Meantime her staff will examine suggestions made on Thursday to retain junior high schools in a “hub and spoke” model that could save up to £2.9 million a year; using Shetland’s new fibre optic cable to teach via videolink, and not sending children to Lerwick or Brae until they are 14.

Education and families chairwoman Vaila Wishart insisted the consultation was a genuine attempt to provide a Shetland-wide model schooling for the 21st century.

“We have to think about the overall picture and what’s best for Shetland as a whole. This is a very, very small community and I would hate to see us all breaking down into little enclaves all trying to fight their own corner. I am sure we can come up with ideas that will fit the whole bill,” she said.

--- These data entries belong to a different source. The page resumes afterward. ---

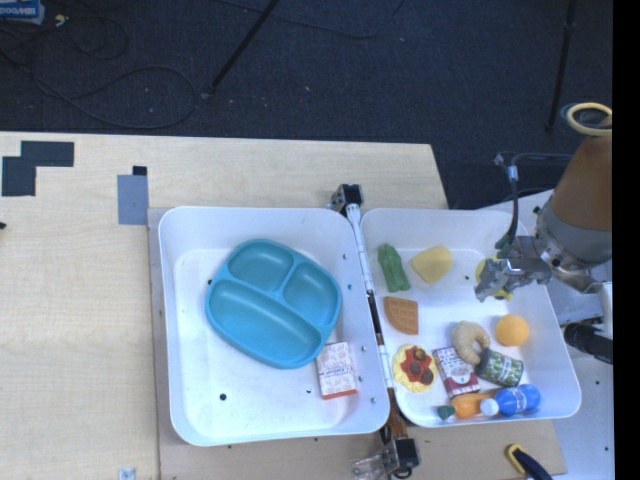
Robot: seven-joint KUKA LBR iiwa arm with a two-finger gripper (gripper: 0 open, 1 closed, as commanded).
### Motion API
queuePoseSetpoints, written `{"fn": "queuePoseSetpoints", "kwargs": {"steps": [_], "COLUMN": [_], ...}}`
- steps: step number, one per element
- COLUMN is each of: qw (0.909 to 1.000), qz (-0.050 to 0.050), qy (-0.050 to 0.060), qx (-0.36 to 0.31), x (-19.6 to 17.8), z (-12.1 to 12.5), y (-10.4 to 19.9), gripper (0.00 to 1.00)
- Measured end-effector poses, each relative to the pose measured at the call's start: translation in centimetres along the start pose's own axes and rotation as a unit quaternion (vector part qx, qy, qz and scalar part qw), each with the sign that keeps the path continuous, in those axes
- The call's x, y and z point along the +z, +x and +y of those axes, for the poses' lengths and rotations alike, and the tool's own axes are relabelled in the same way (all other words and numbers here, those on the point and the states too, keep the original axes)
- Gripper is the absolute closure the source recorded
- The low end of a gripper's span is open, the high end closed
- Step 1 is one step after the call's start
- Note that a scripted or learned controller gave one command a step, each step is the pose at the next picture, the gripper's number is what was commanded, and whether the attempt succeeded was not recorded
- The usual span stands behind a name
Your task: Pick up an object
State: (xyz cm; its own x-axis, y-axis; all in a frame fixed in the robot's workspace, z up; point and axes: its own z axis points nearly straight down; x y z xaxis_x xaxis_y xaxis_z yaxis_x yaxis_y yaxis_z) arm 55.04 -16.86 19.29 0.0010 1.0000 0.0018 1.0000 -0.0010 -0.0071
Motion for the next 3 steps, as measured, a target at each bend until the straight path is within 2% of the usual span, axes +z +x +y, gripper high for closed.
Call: {"fn": "queuePoseSetpoints", "kwargs": {"steps": [1, 2, 3], "qw": [1.0000, 1.0000, 1.0000], "qz": [0.000, 0.002, 0.000], "qy": [0.000, -0.005, -0.004], "qx": [0.000, -0.003, -0.001], "x": [0.0, 7.6, 10.6], "z": [0.0, -3.2, 2.5], "y": [0.0, -2.6, 2.0], "gripper": [0.00, 0.00, 0.00]}}
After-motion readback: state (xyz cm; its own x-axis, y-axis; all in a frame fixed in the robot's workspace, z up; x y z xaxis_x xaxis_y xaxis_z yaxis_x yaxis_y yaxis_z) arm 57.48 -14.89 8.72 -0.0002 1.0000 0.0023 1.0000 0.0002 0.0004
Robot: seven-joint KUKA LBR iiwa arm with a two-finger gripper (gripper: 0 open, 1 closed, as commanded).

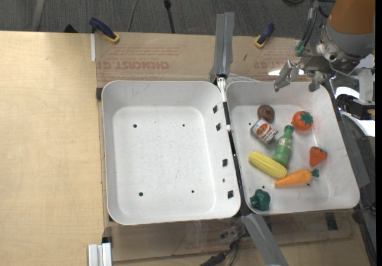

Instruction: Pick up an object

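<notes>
The right bin (348, 190) holds several toy foods: a brown round piece (266, 112), a tomato (302, 120), a small can (264, 132), a green bottle (284, 147), a corn cob (267, 164), a strawberry (317, 155), a carrot (294, 178) and a dark green vegetable (260, 200). My gripper (297, 83) hangs over the bin's far rim, above and behind the tomato. Its two fingers stand spread apart, open, with nothing between them.
The left bin (108, 139) lies beside the right one, joined at a grey divider bar (224, 44). Cardboard (155, 59) lies behind the bins, held by two clamps (104, 30). The wooden bench (48, 139) stretches to the left.
</notes>
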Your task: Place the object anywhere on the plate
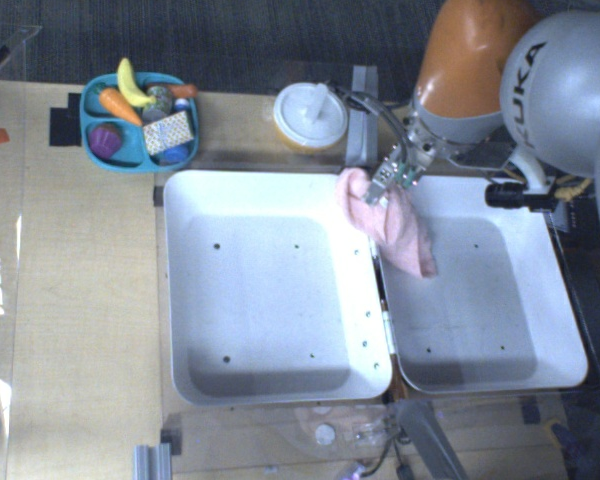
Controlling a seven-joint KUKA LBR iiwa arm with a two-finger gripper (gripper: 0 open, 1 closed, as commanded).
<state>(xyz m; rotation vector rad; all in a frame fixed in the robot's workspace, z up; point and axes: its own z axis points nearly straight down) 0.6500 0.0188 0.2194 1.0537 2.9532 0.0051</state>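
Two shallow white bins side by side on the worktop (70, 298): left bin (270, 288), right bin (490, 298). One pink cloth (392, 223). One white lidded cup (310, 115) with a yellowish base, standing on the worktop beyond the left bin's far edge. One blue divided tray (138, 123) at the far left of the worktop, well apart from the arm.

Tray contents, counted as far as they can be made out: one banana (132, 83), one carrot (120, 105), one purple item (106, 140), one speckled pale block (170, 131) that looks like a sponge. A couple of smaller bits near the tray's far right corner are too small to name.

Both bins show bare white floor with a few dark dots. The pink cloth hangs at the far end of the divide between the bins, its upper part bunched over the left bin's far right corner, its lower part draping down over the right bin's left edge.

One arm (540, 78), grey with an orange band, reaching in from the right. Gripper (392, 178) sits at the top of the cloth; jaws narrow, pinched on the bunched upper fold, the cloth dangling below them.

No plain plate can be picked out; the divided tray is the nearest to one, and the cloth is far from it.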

However Aith parent council chairman Jeremy Sansom said his community had little confidence in the consultation process.

“To be honest we really don’t believe that it will deliver the goods. We feel it’s a foregone conclusion,” he said.

“There are other ways of doing things, but I don’t have the confidence that this consultation process will bring those to the fore.”

Councillor Billy Fox tried to arrest the process by calling for a moratorium, saying that would send a message of encouragement to worried communities, but lost the vote.

“There is absolutely no need for this to be ratified at this moment and a moratorium would have given us a bit more time to put the meat on the bones of what we can do with digital technology and to prioritise where the council spends its money,” he said.

A government decision on funding for a new Anderson High School in Lerwick is expected next week.

Councillors who supported the consultation were: Malcom Bell, Alastair Cooper, Allison Duncan, Drew Ratter, Gary Robinson, David Sandison, Cecil Smith, George Smith, Amanda Westlake, Jonathan Wills, Allan Wishart and Vaila Wishart.

Opposing were: Mark Burgess, Peter Campbell, Gary Cleaver, Steven Coutts, Billy Fox, Robert Henderson, Andrea Manson, Frank Robertson, Theo Smith and Michael Stout.

Steven Coutts lost a further amendment to exclude Whalsay junior high school from the consultation.

The only support he received was from: Gary Cleaver, Billy Fox, Robert Henderson, Andrea Manson, Theo Smith and Michael Stout. Everyone else voted against.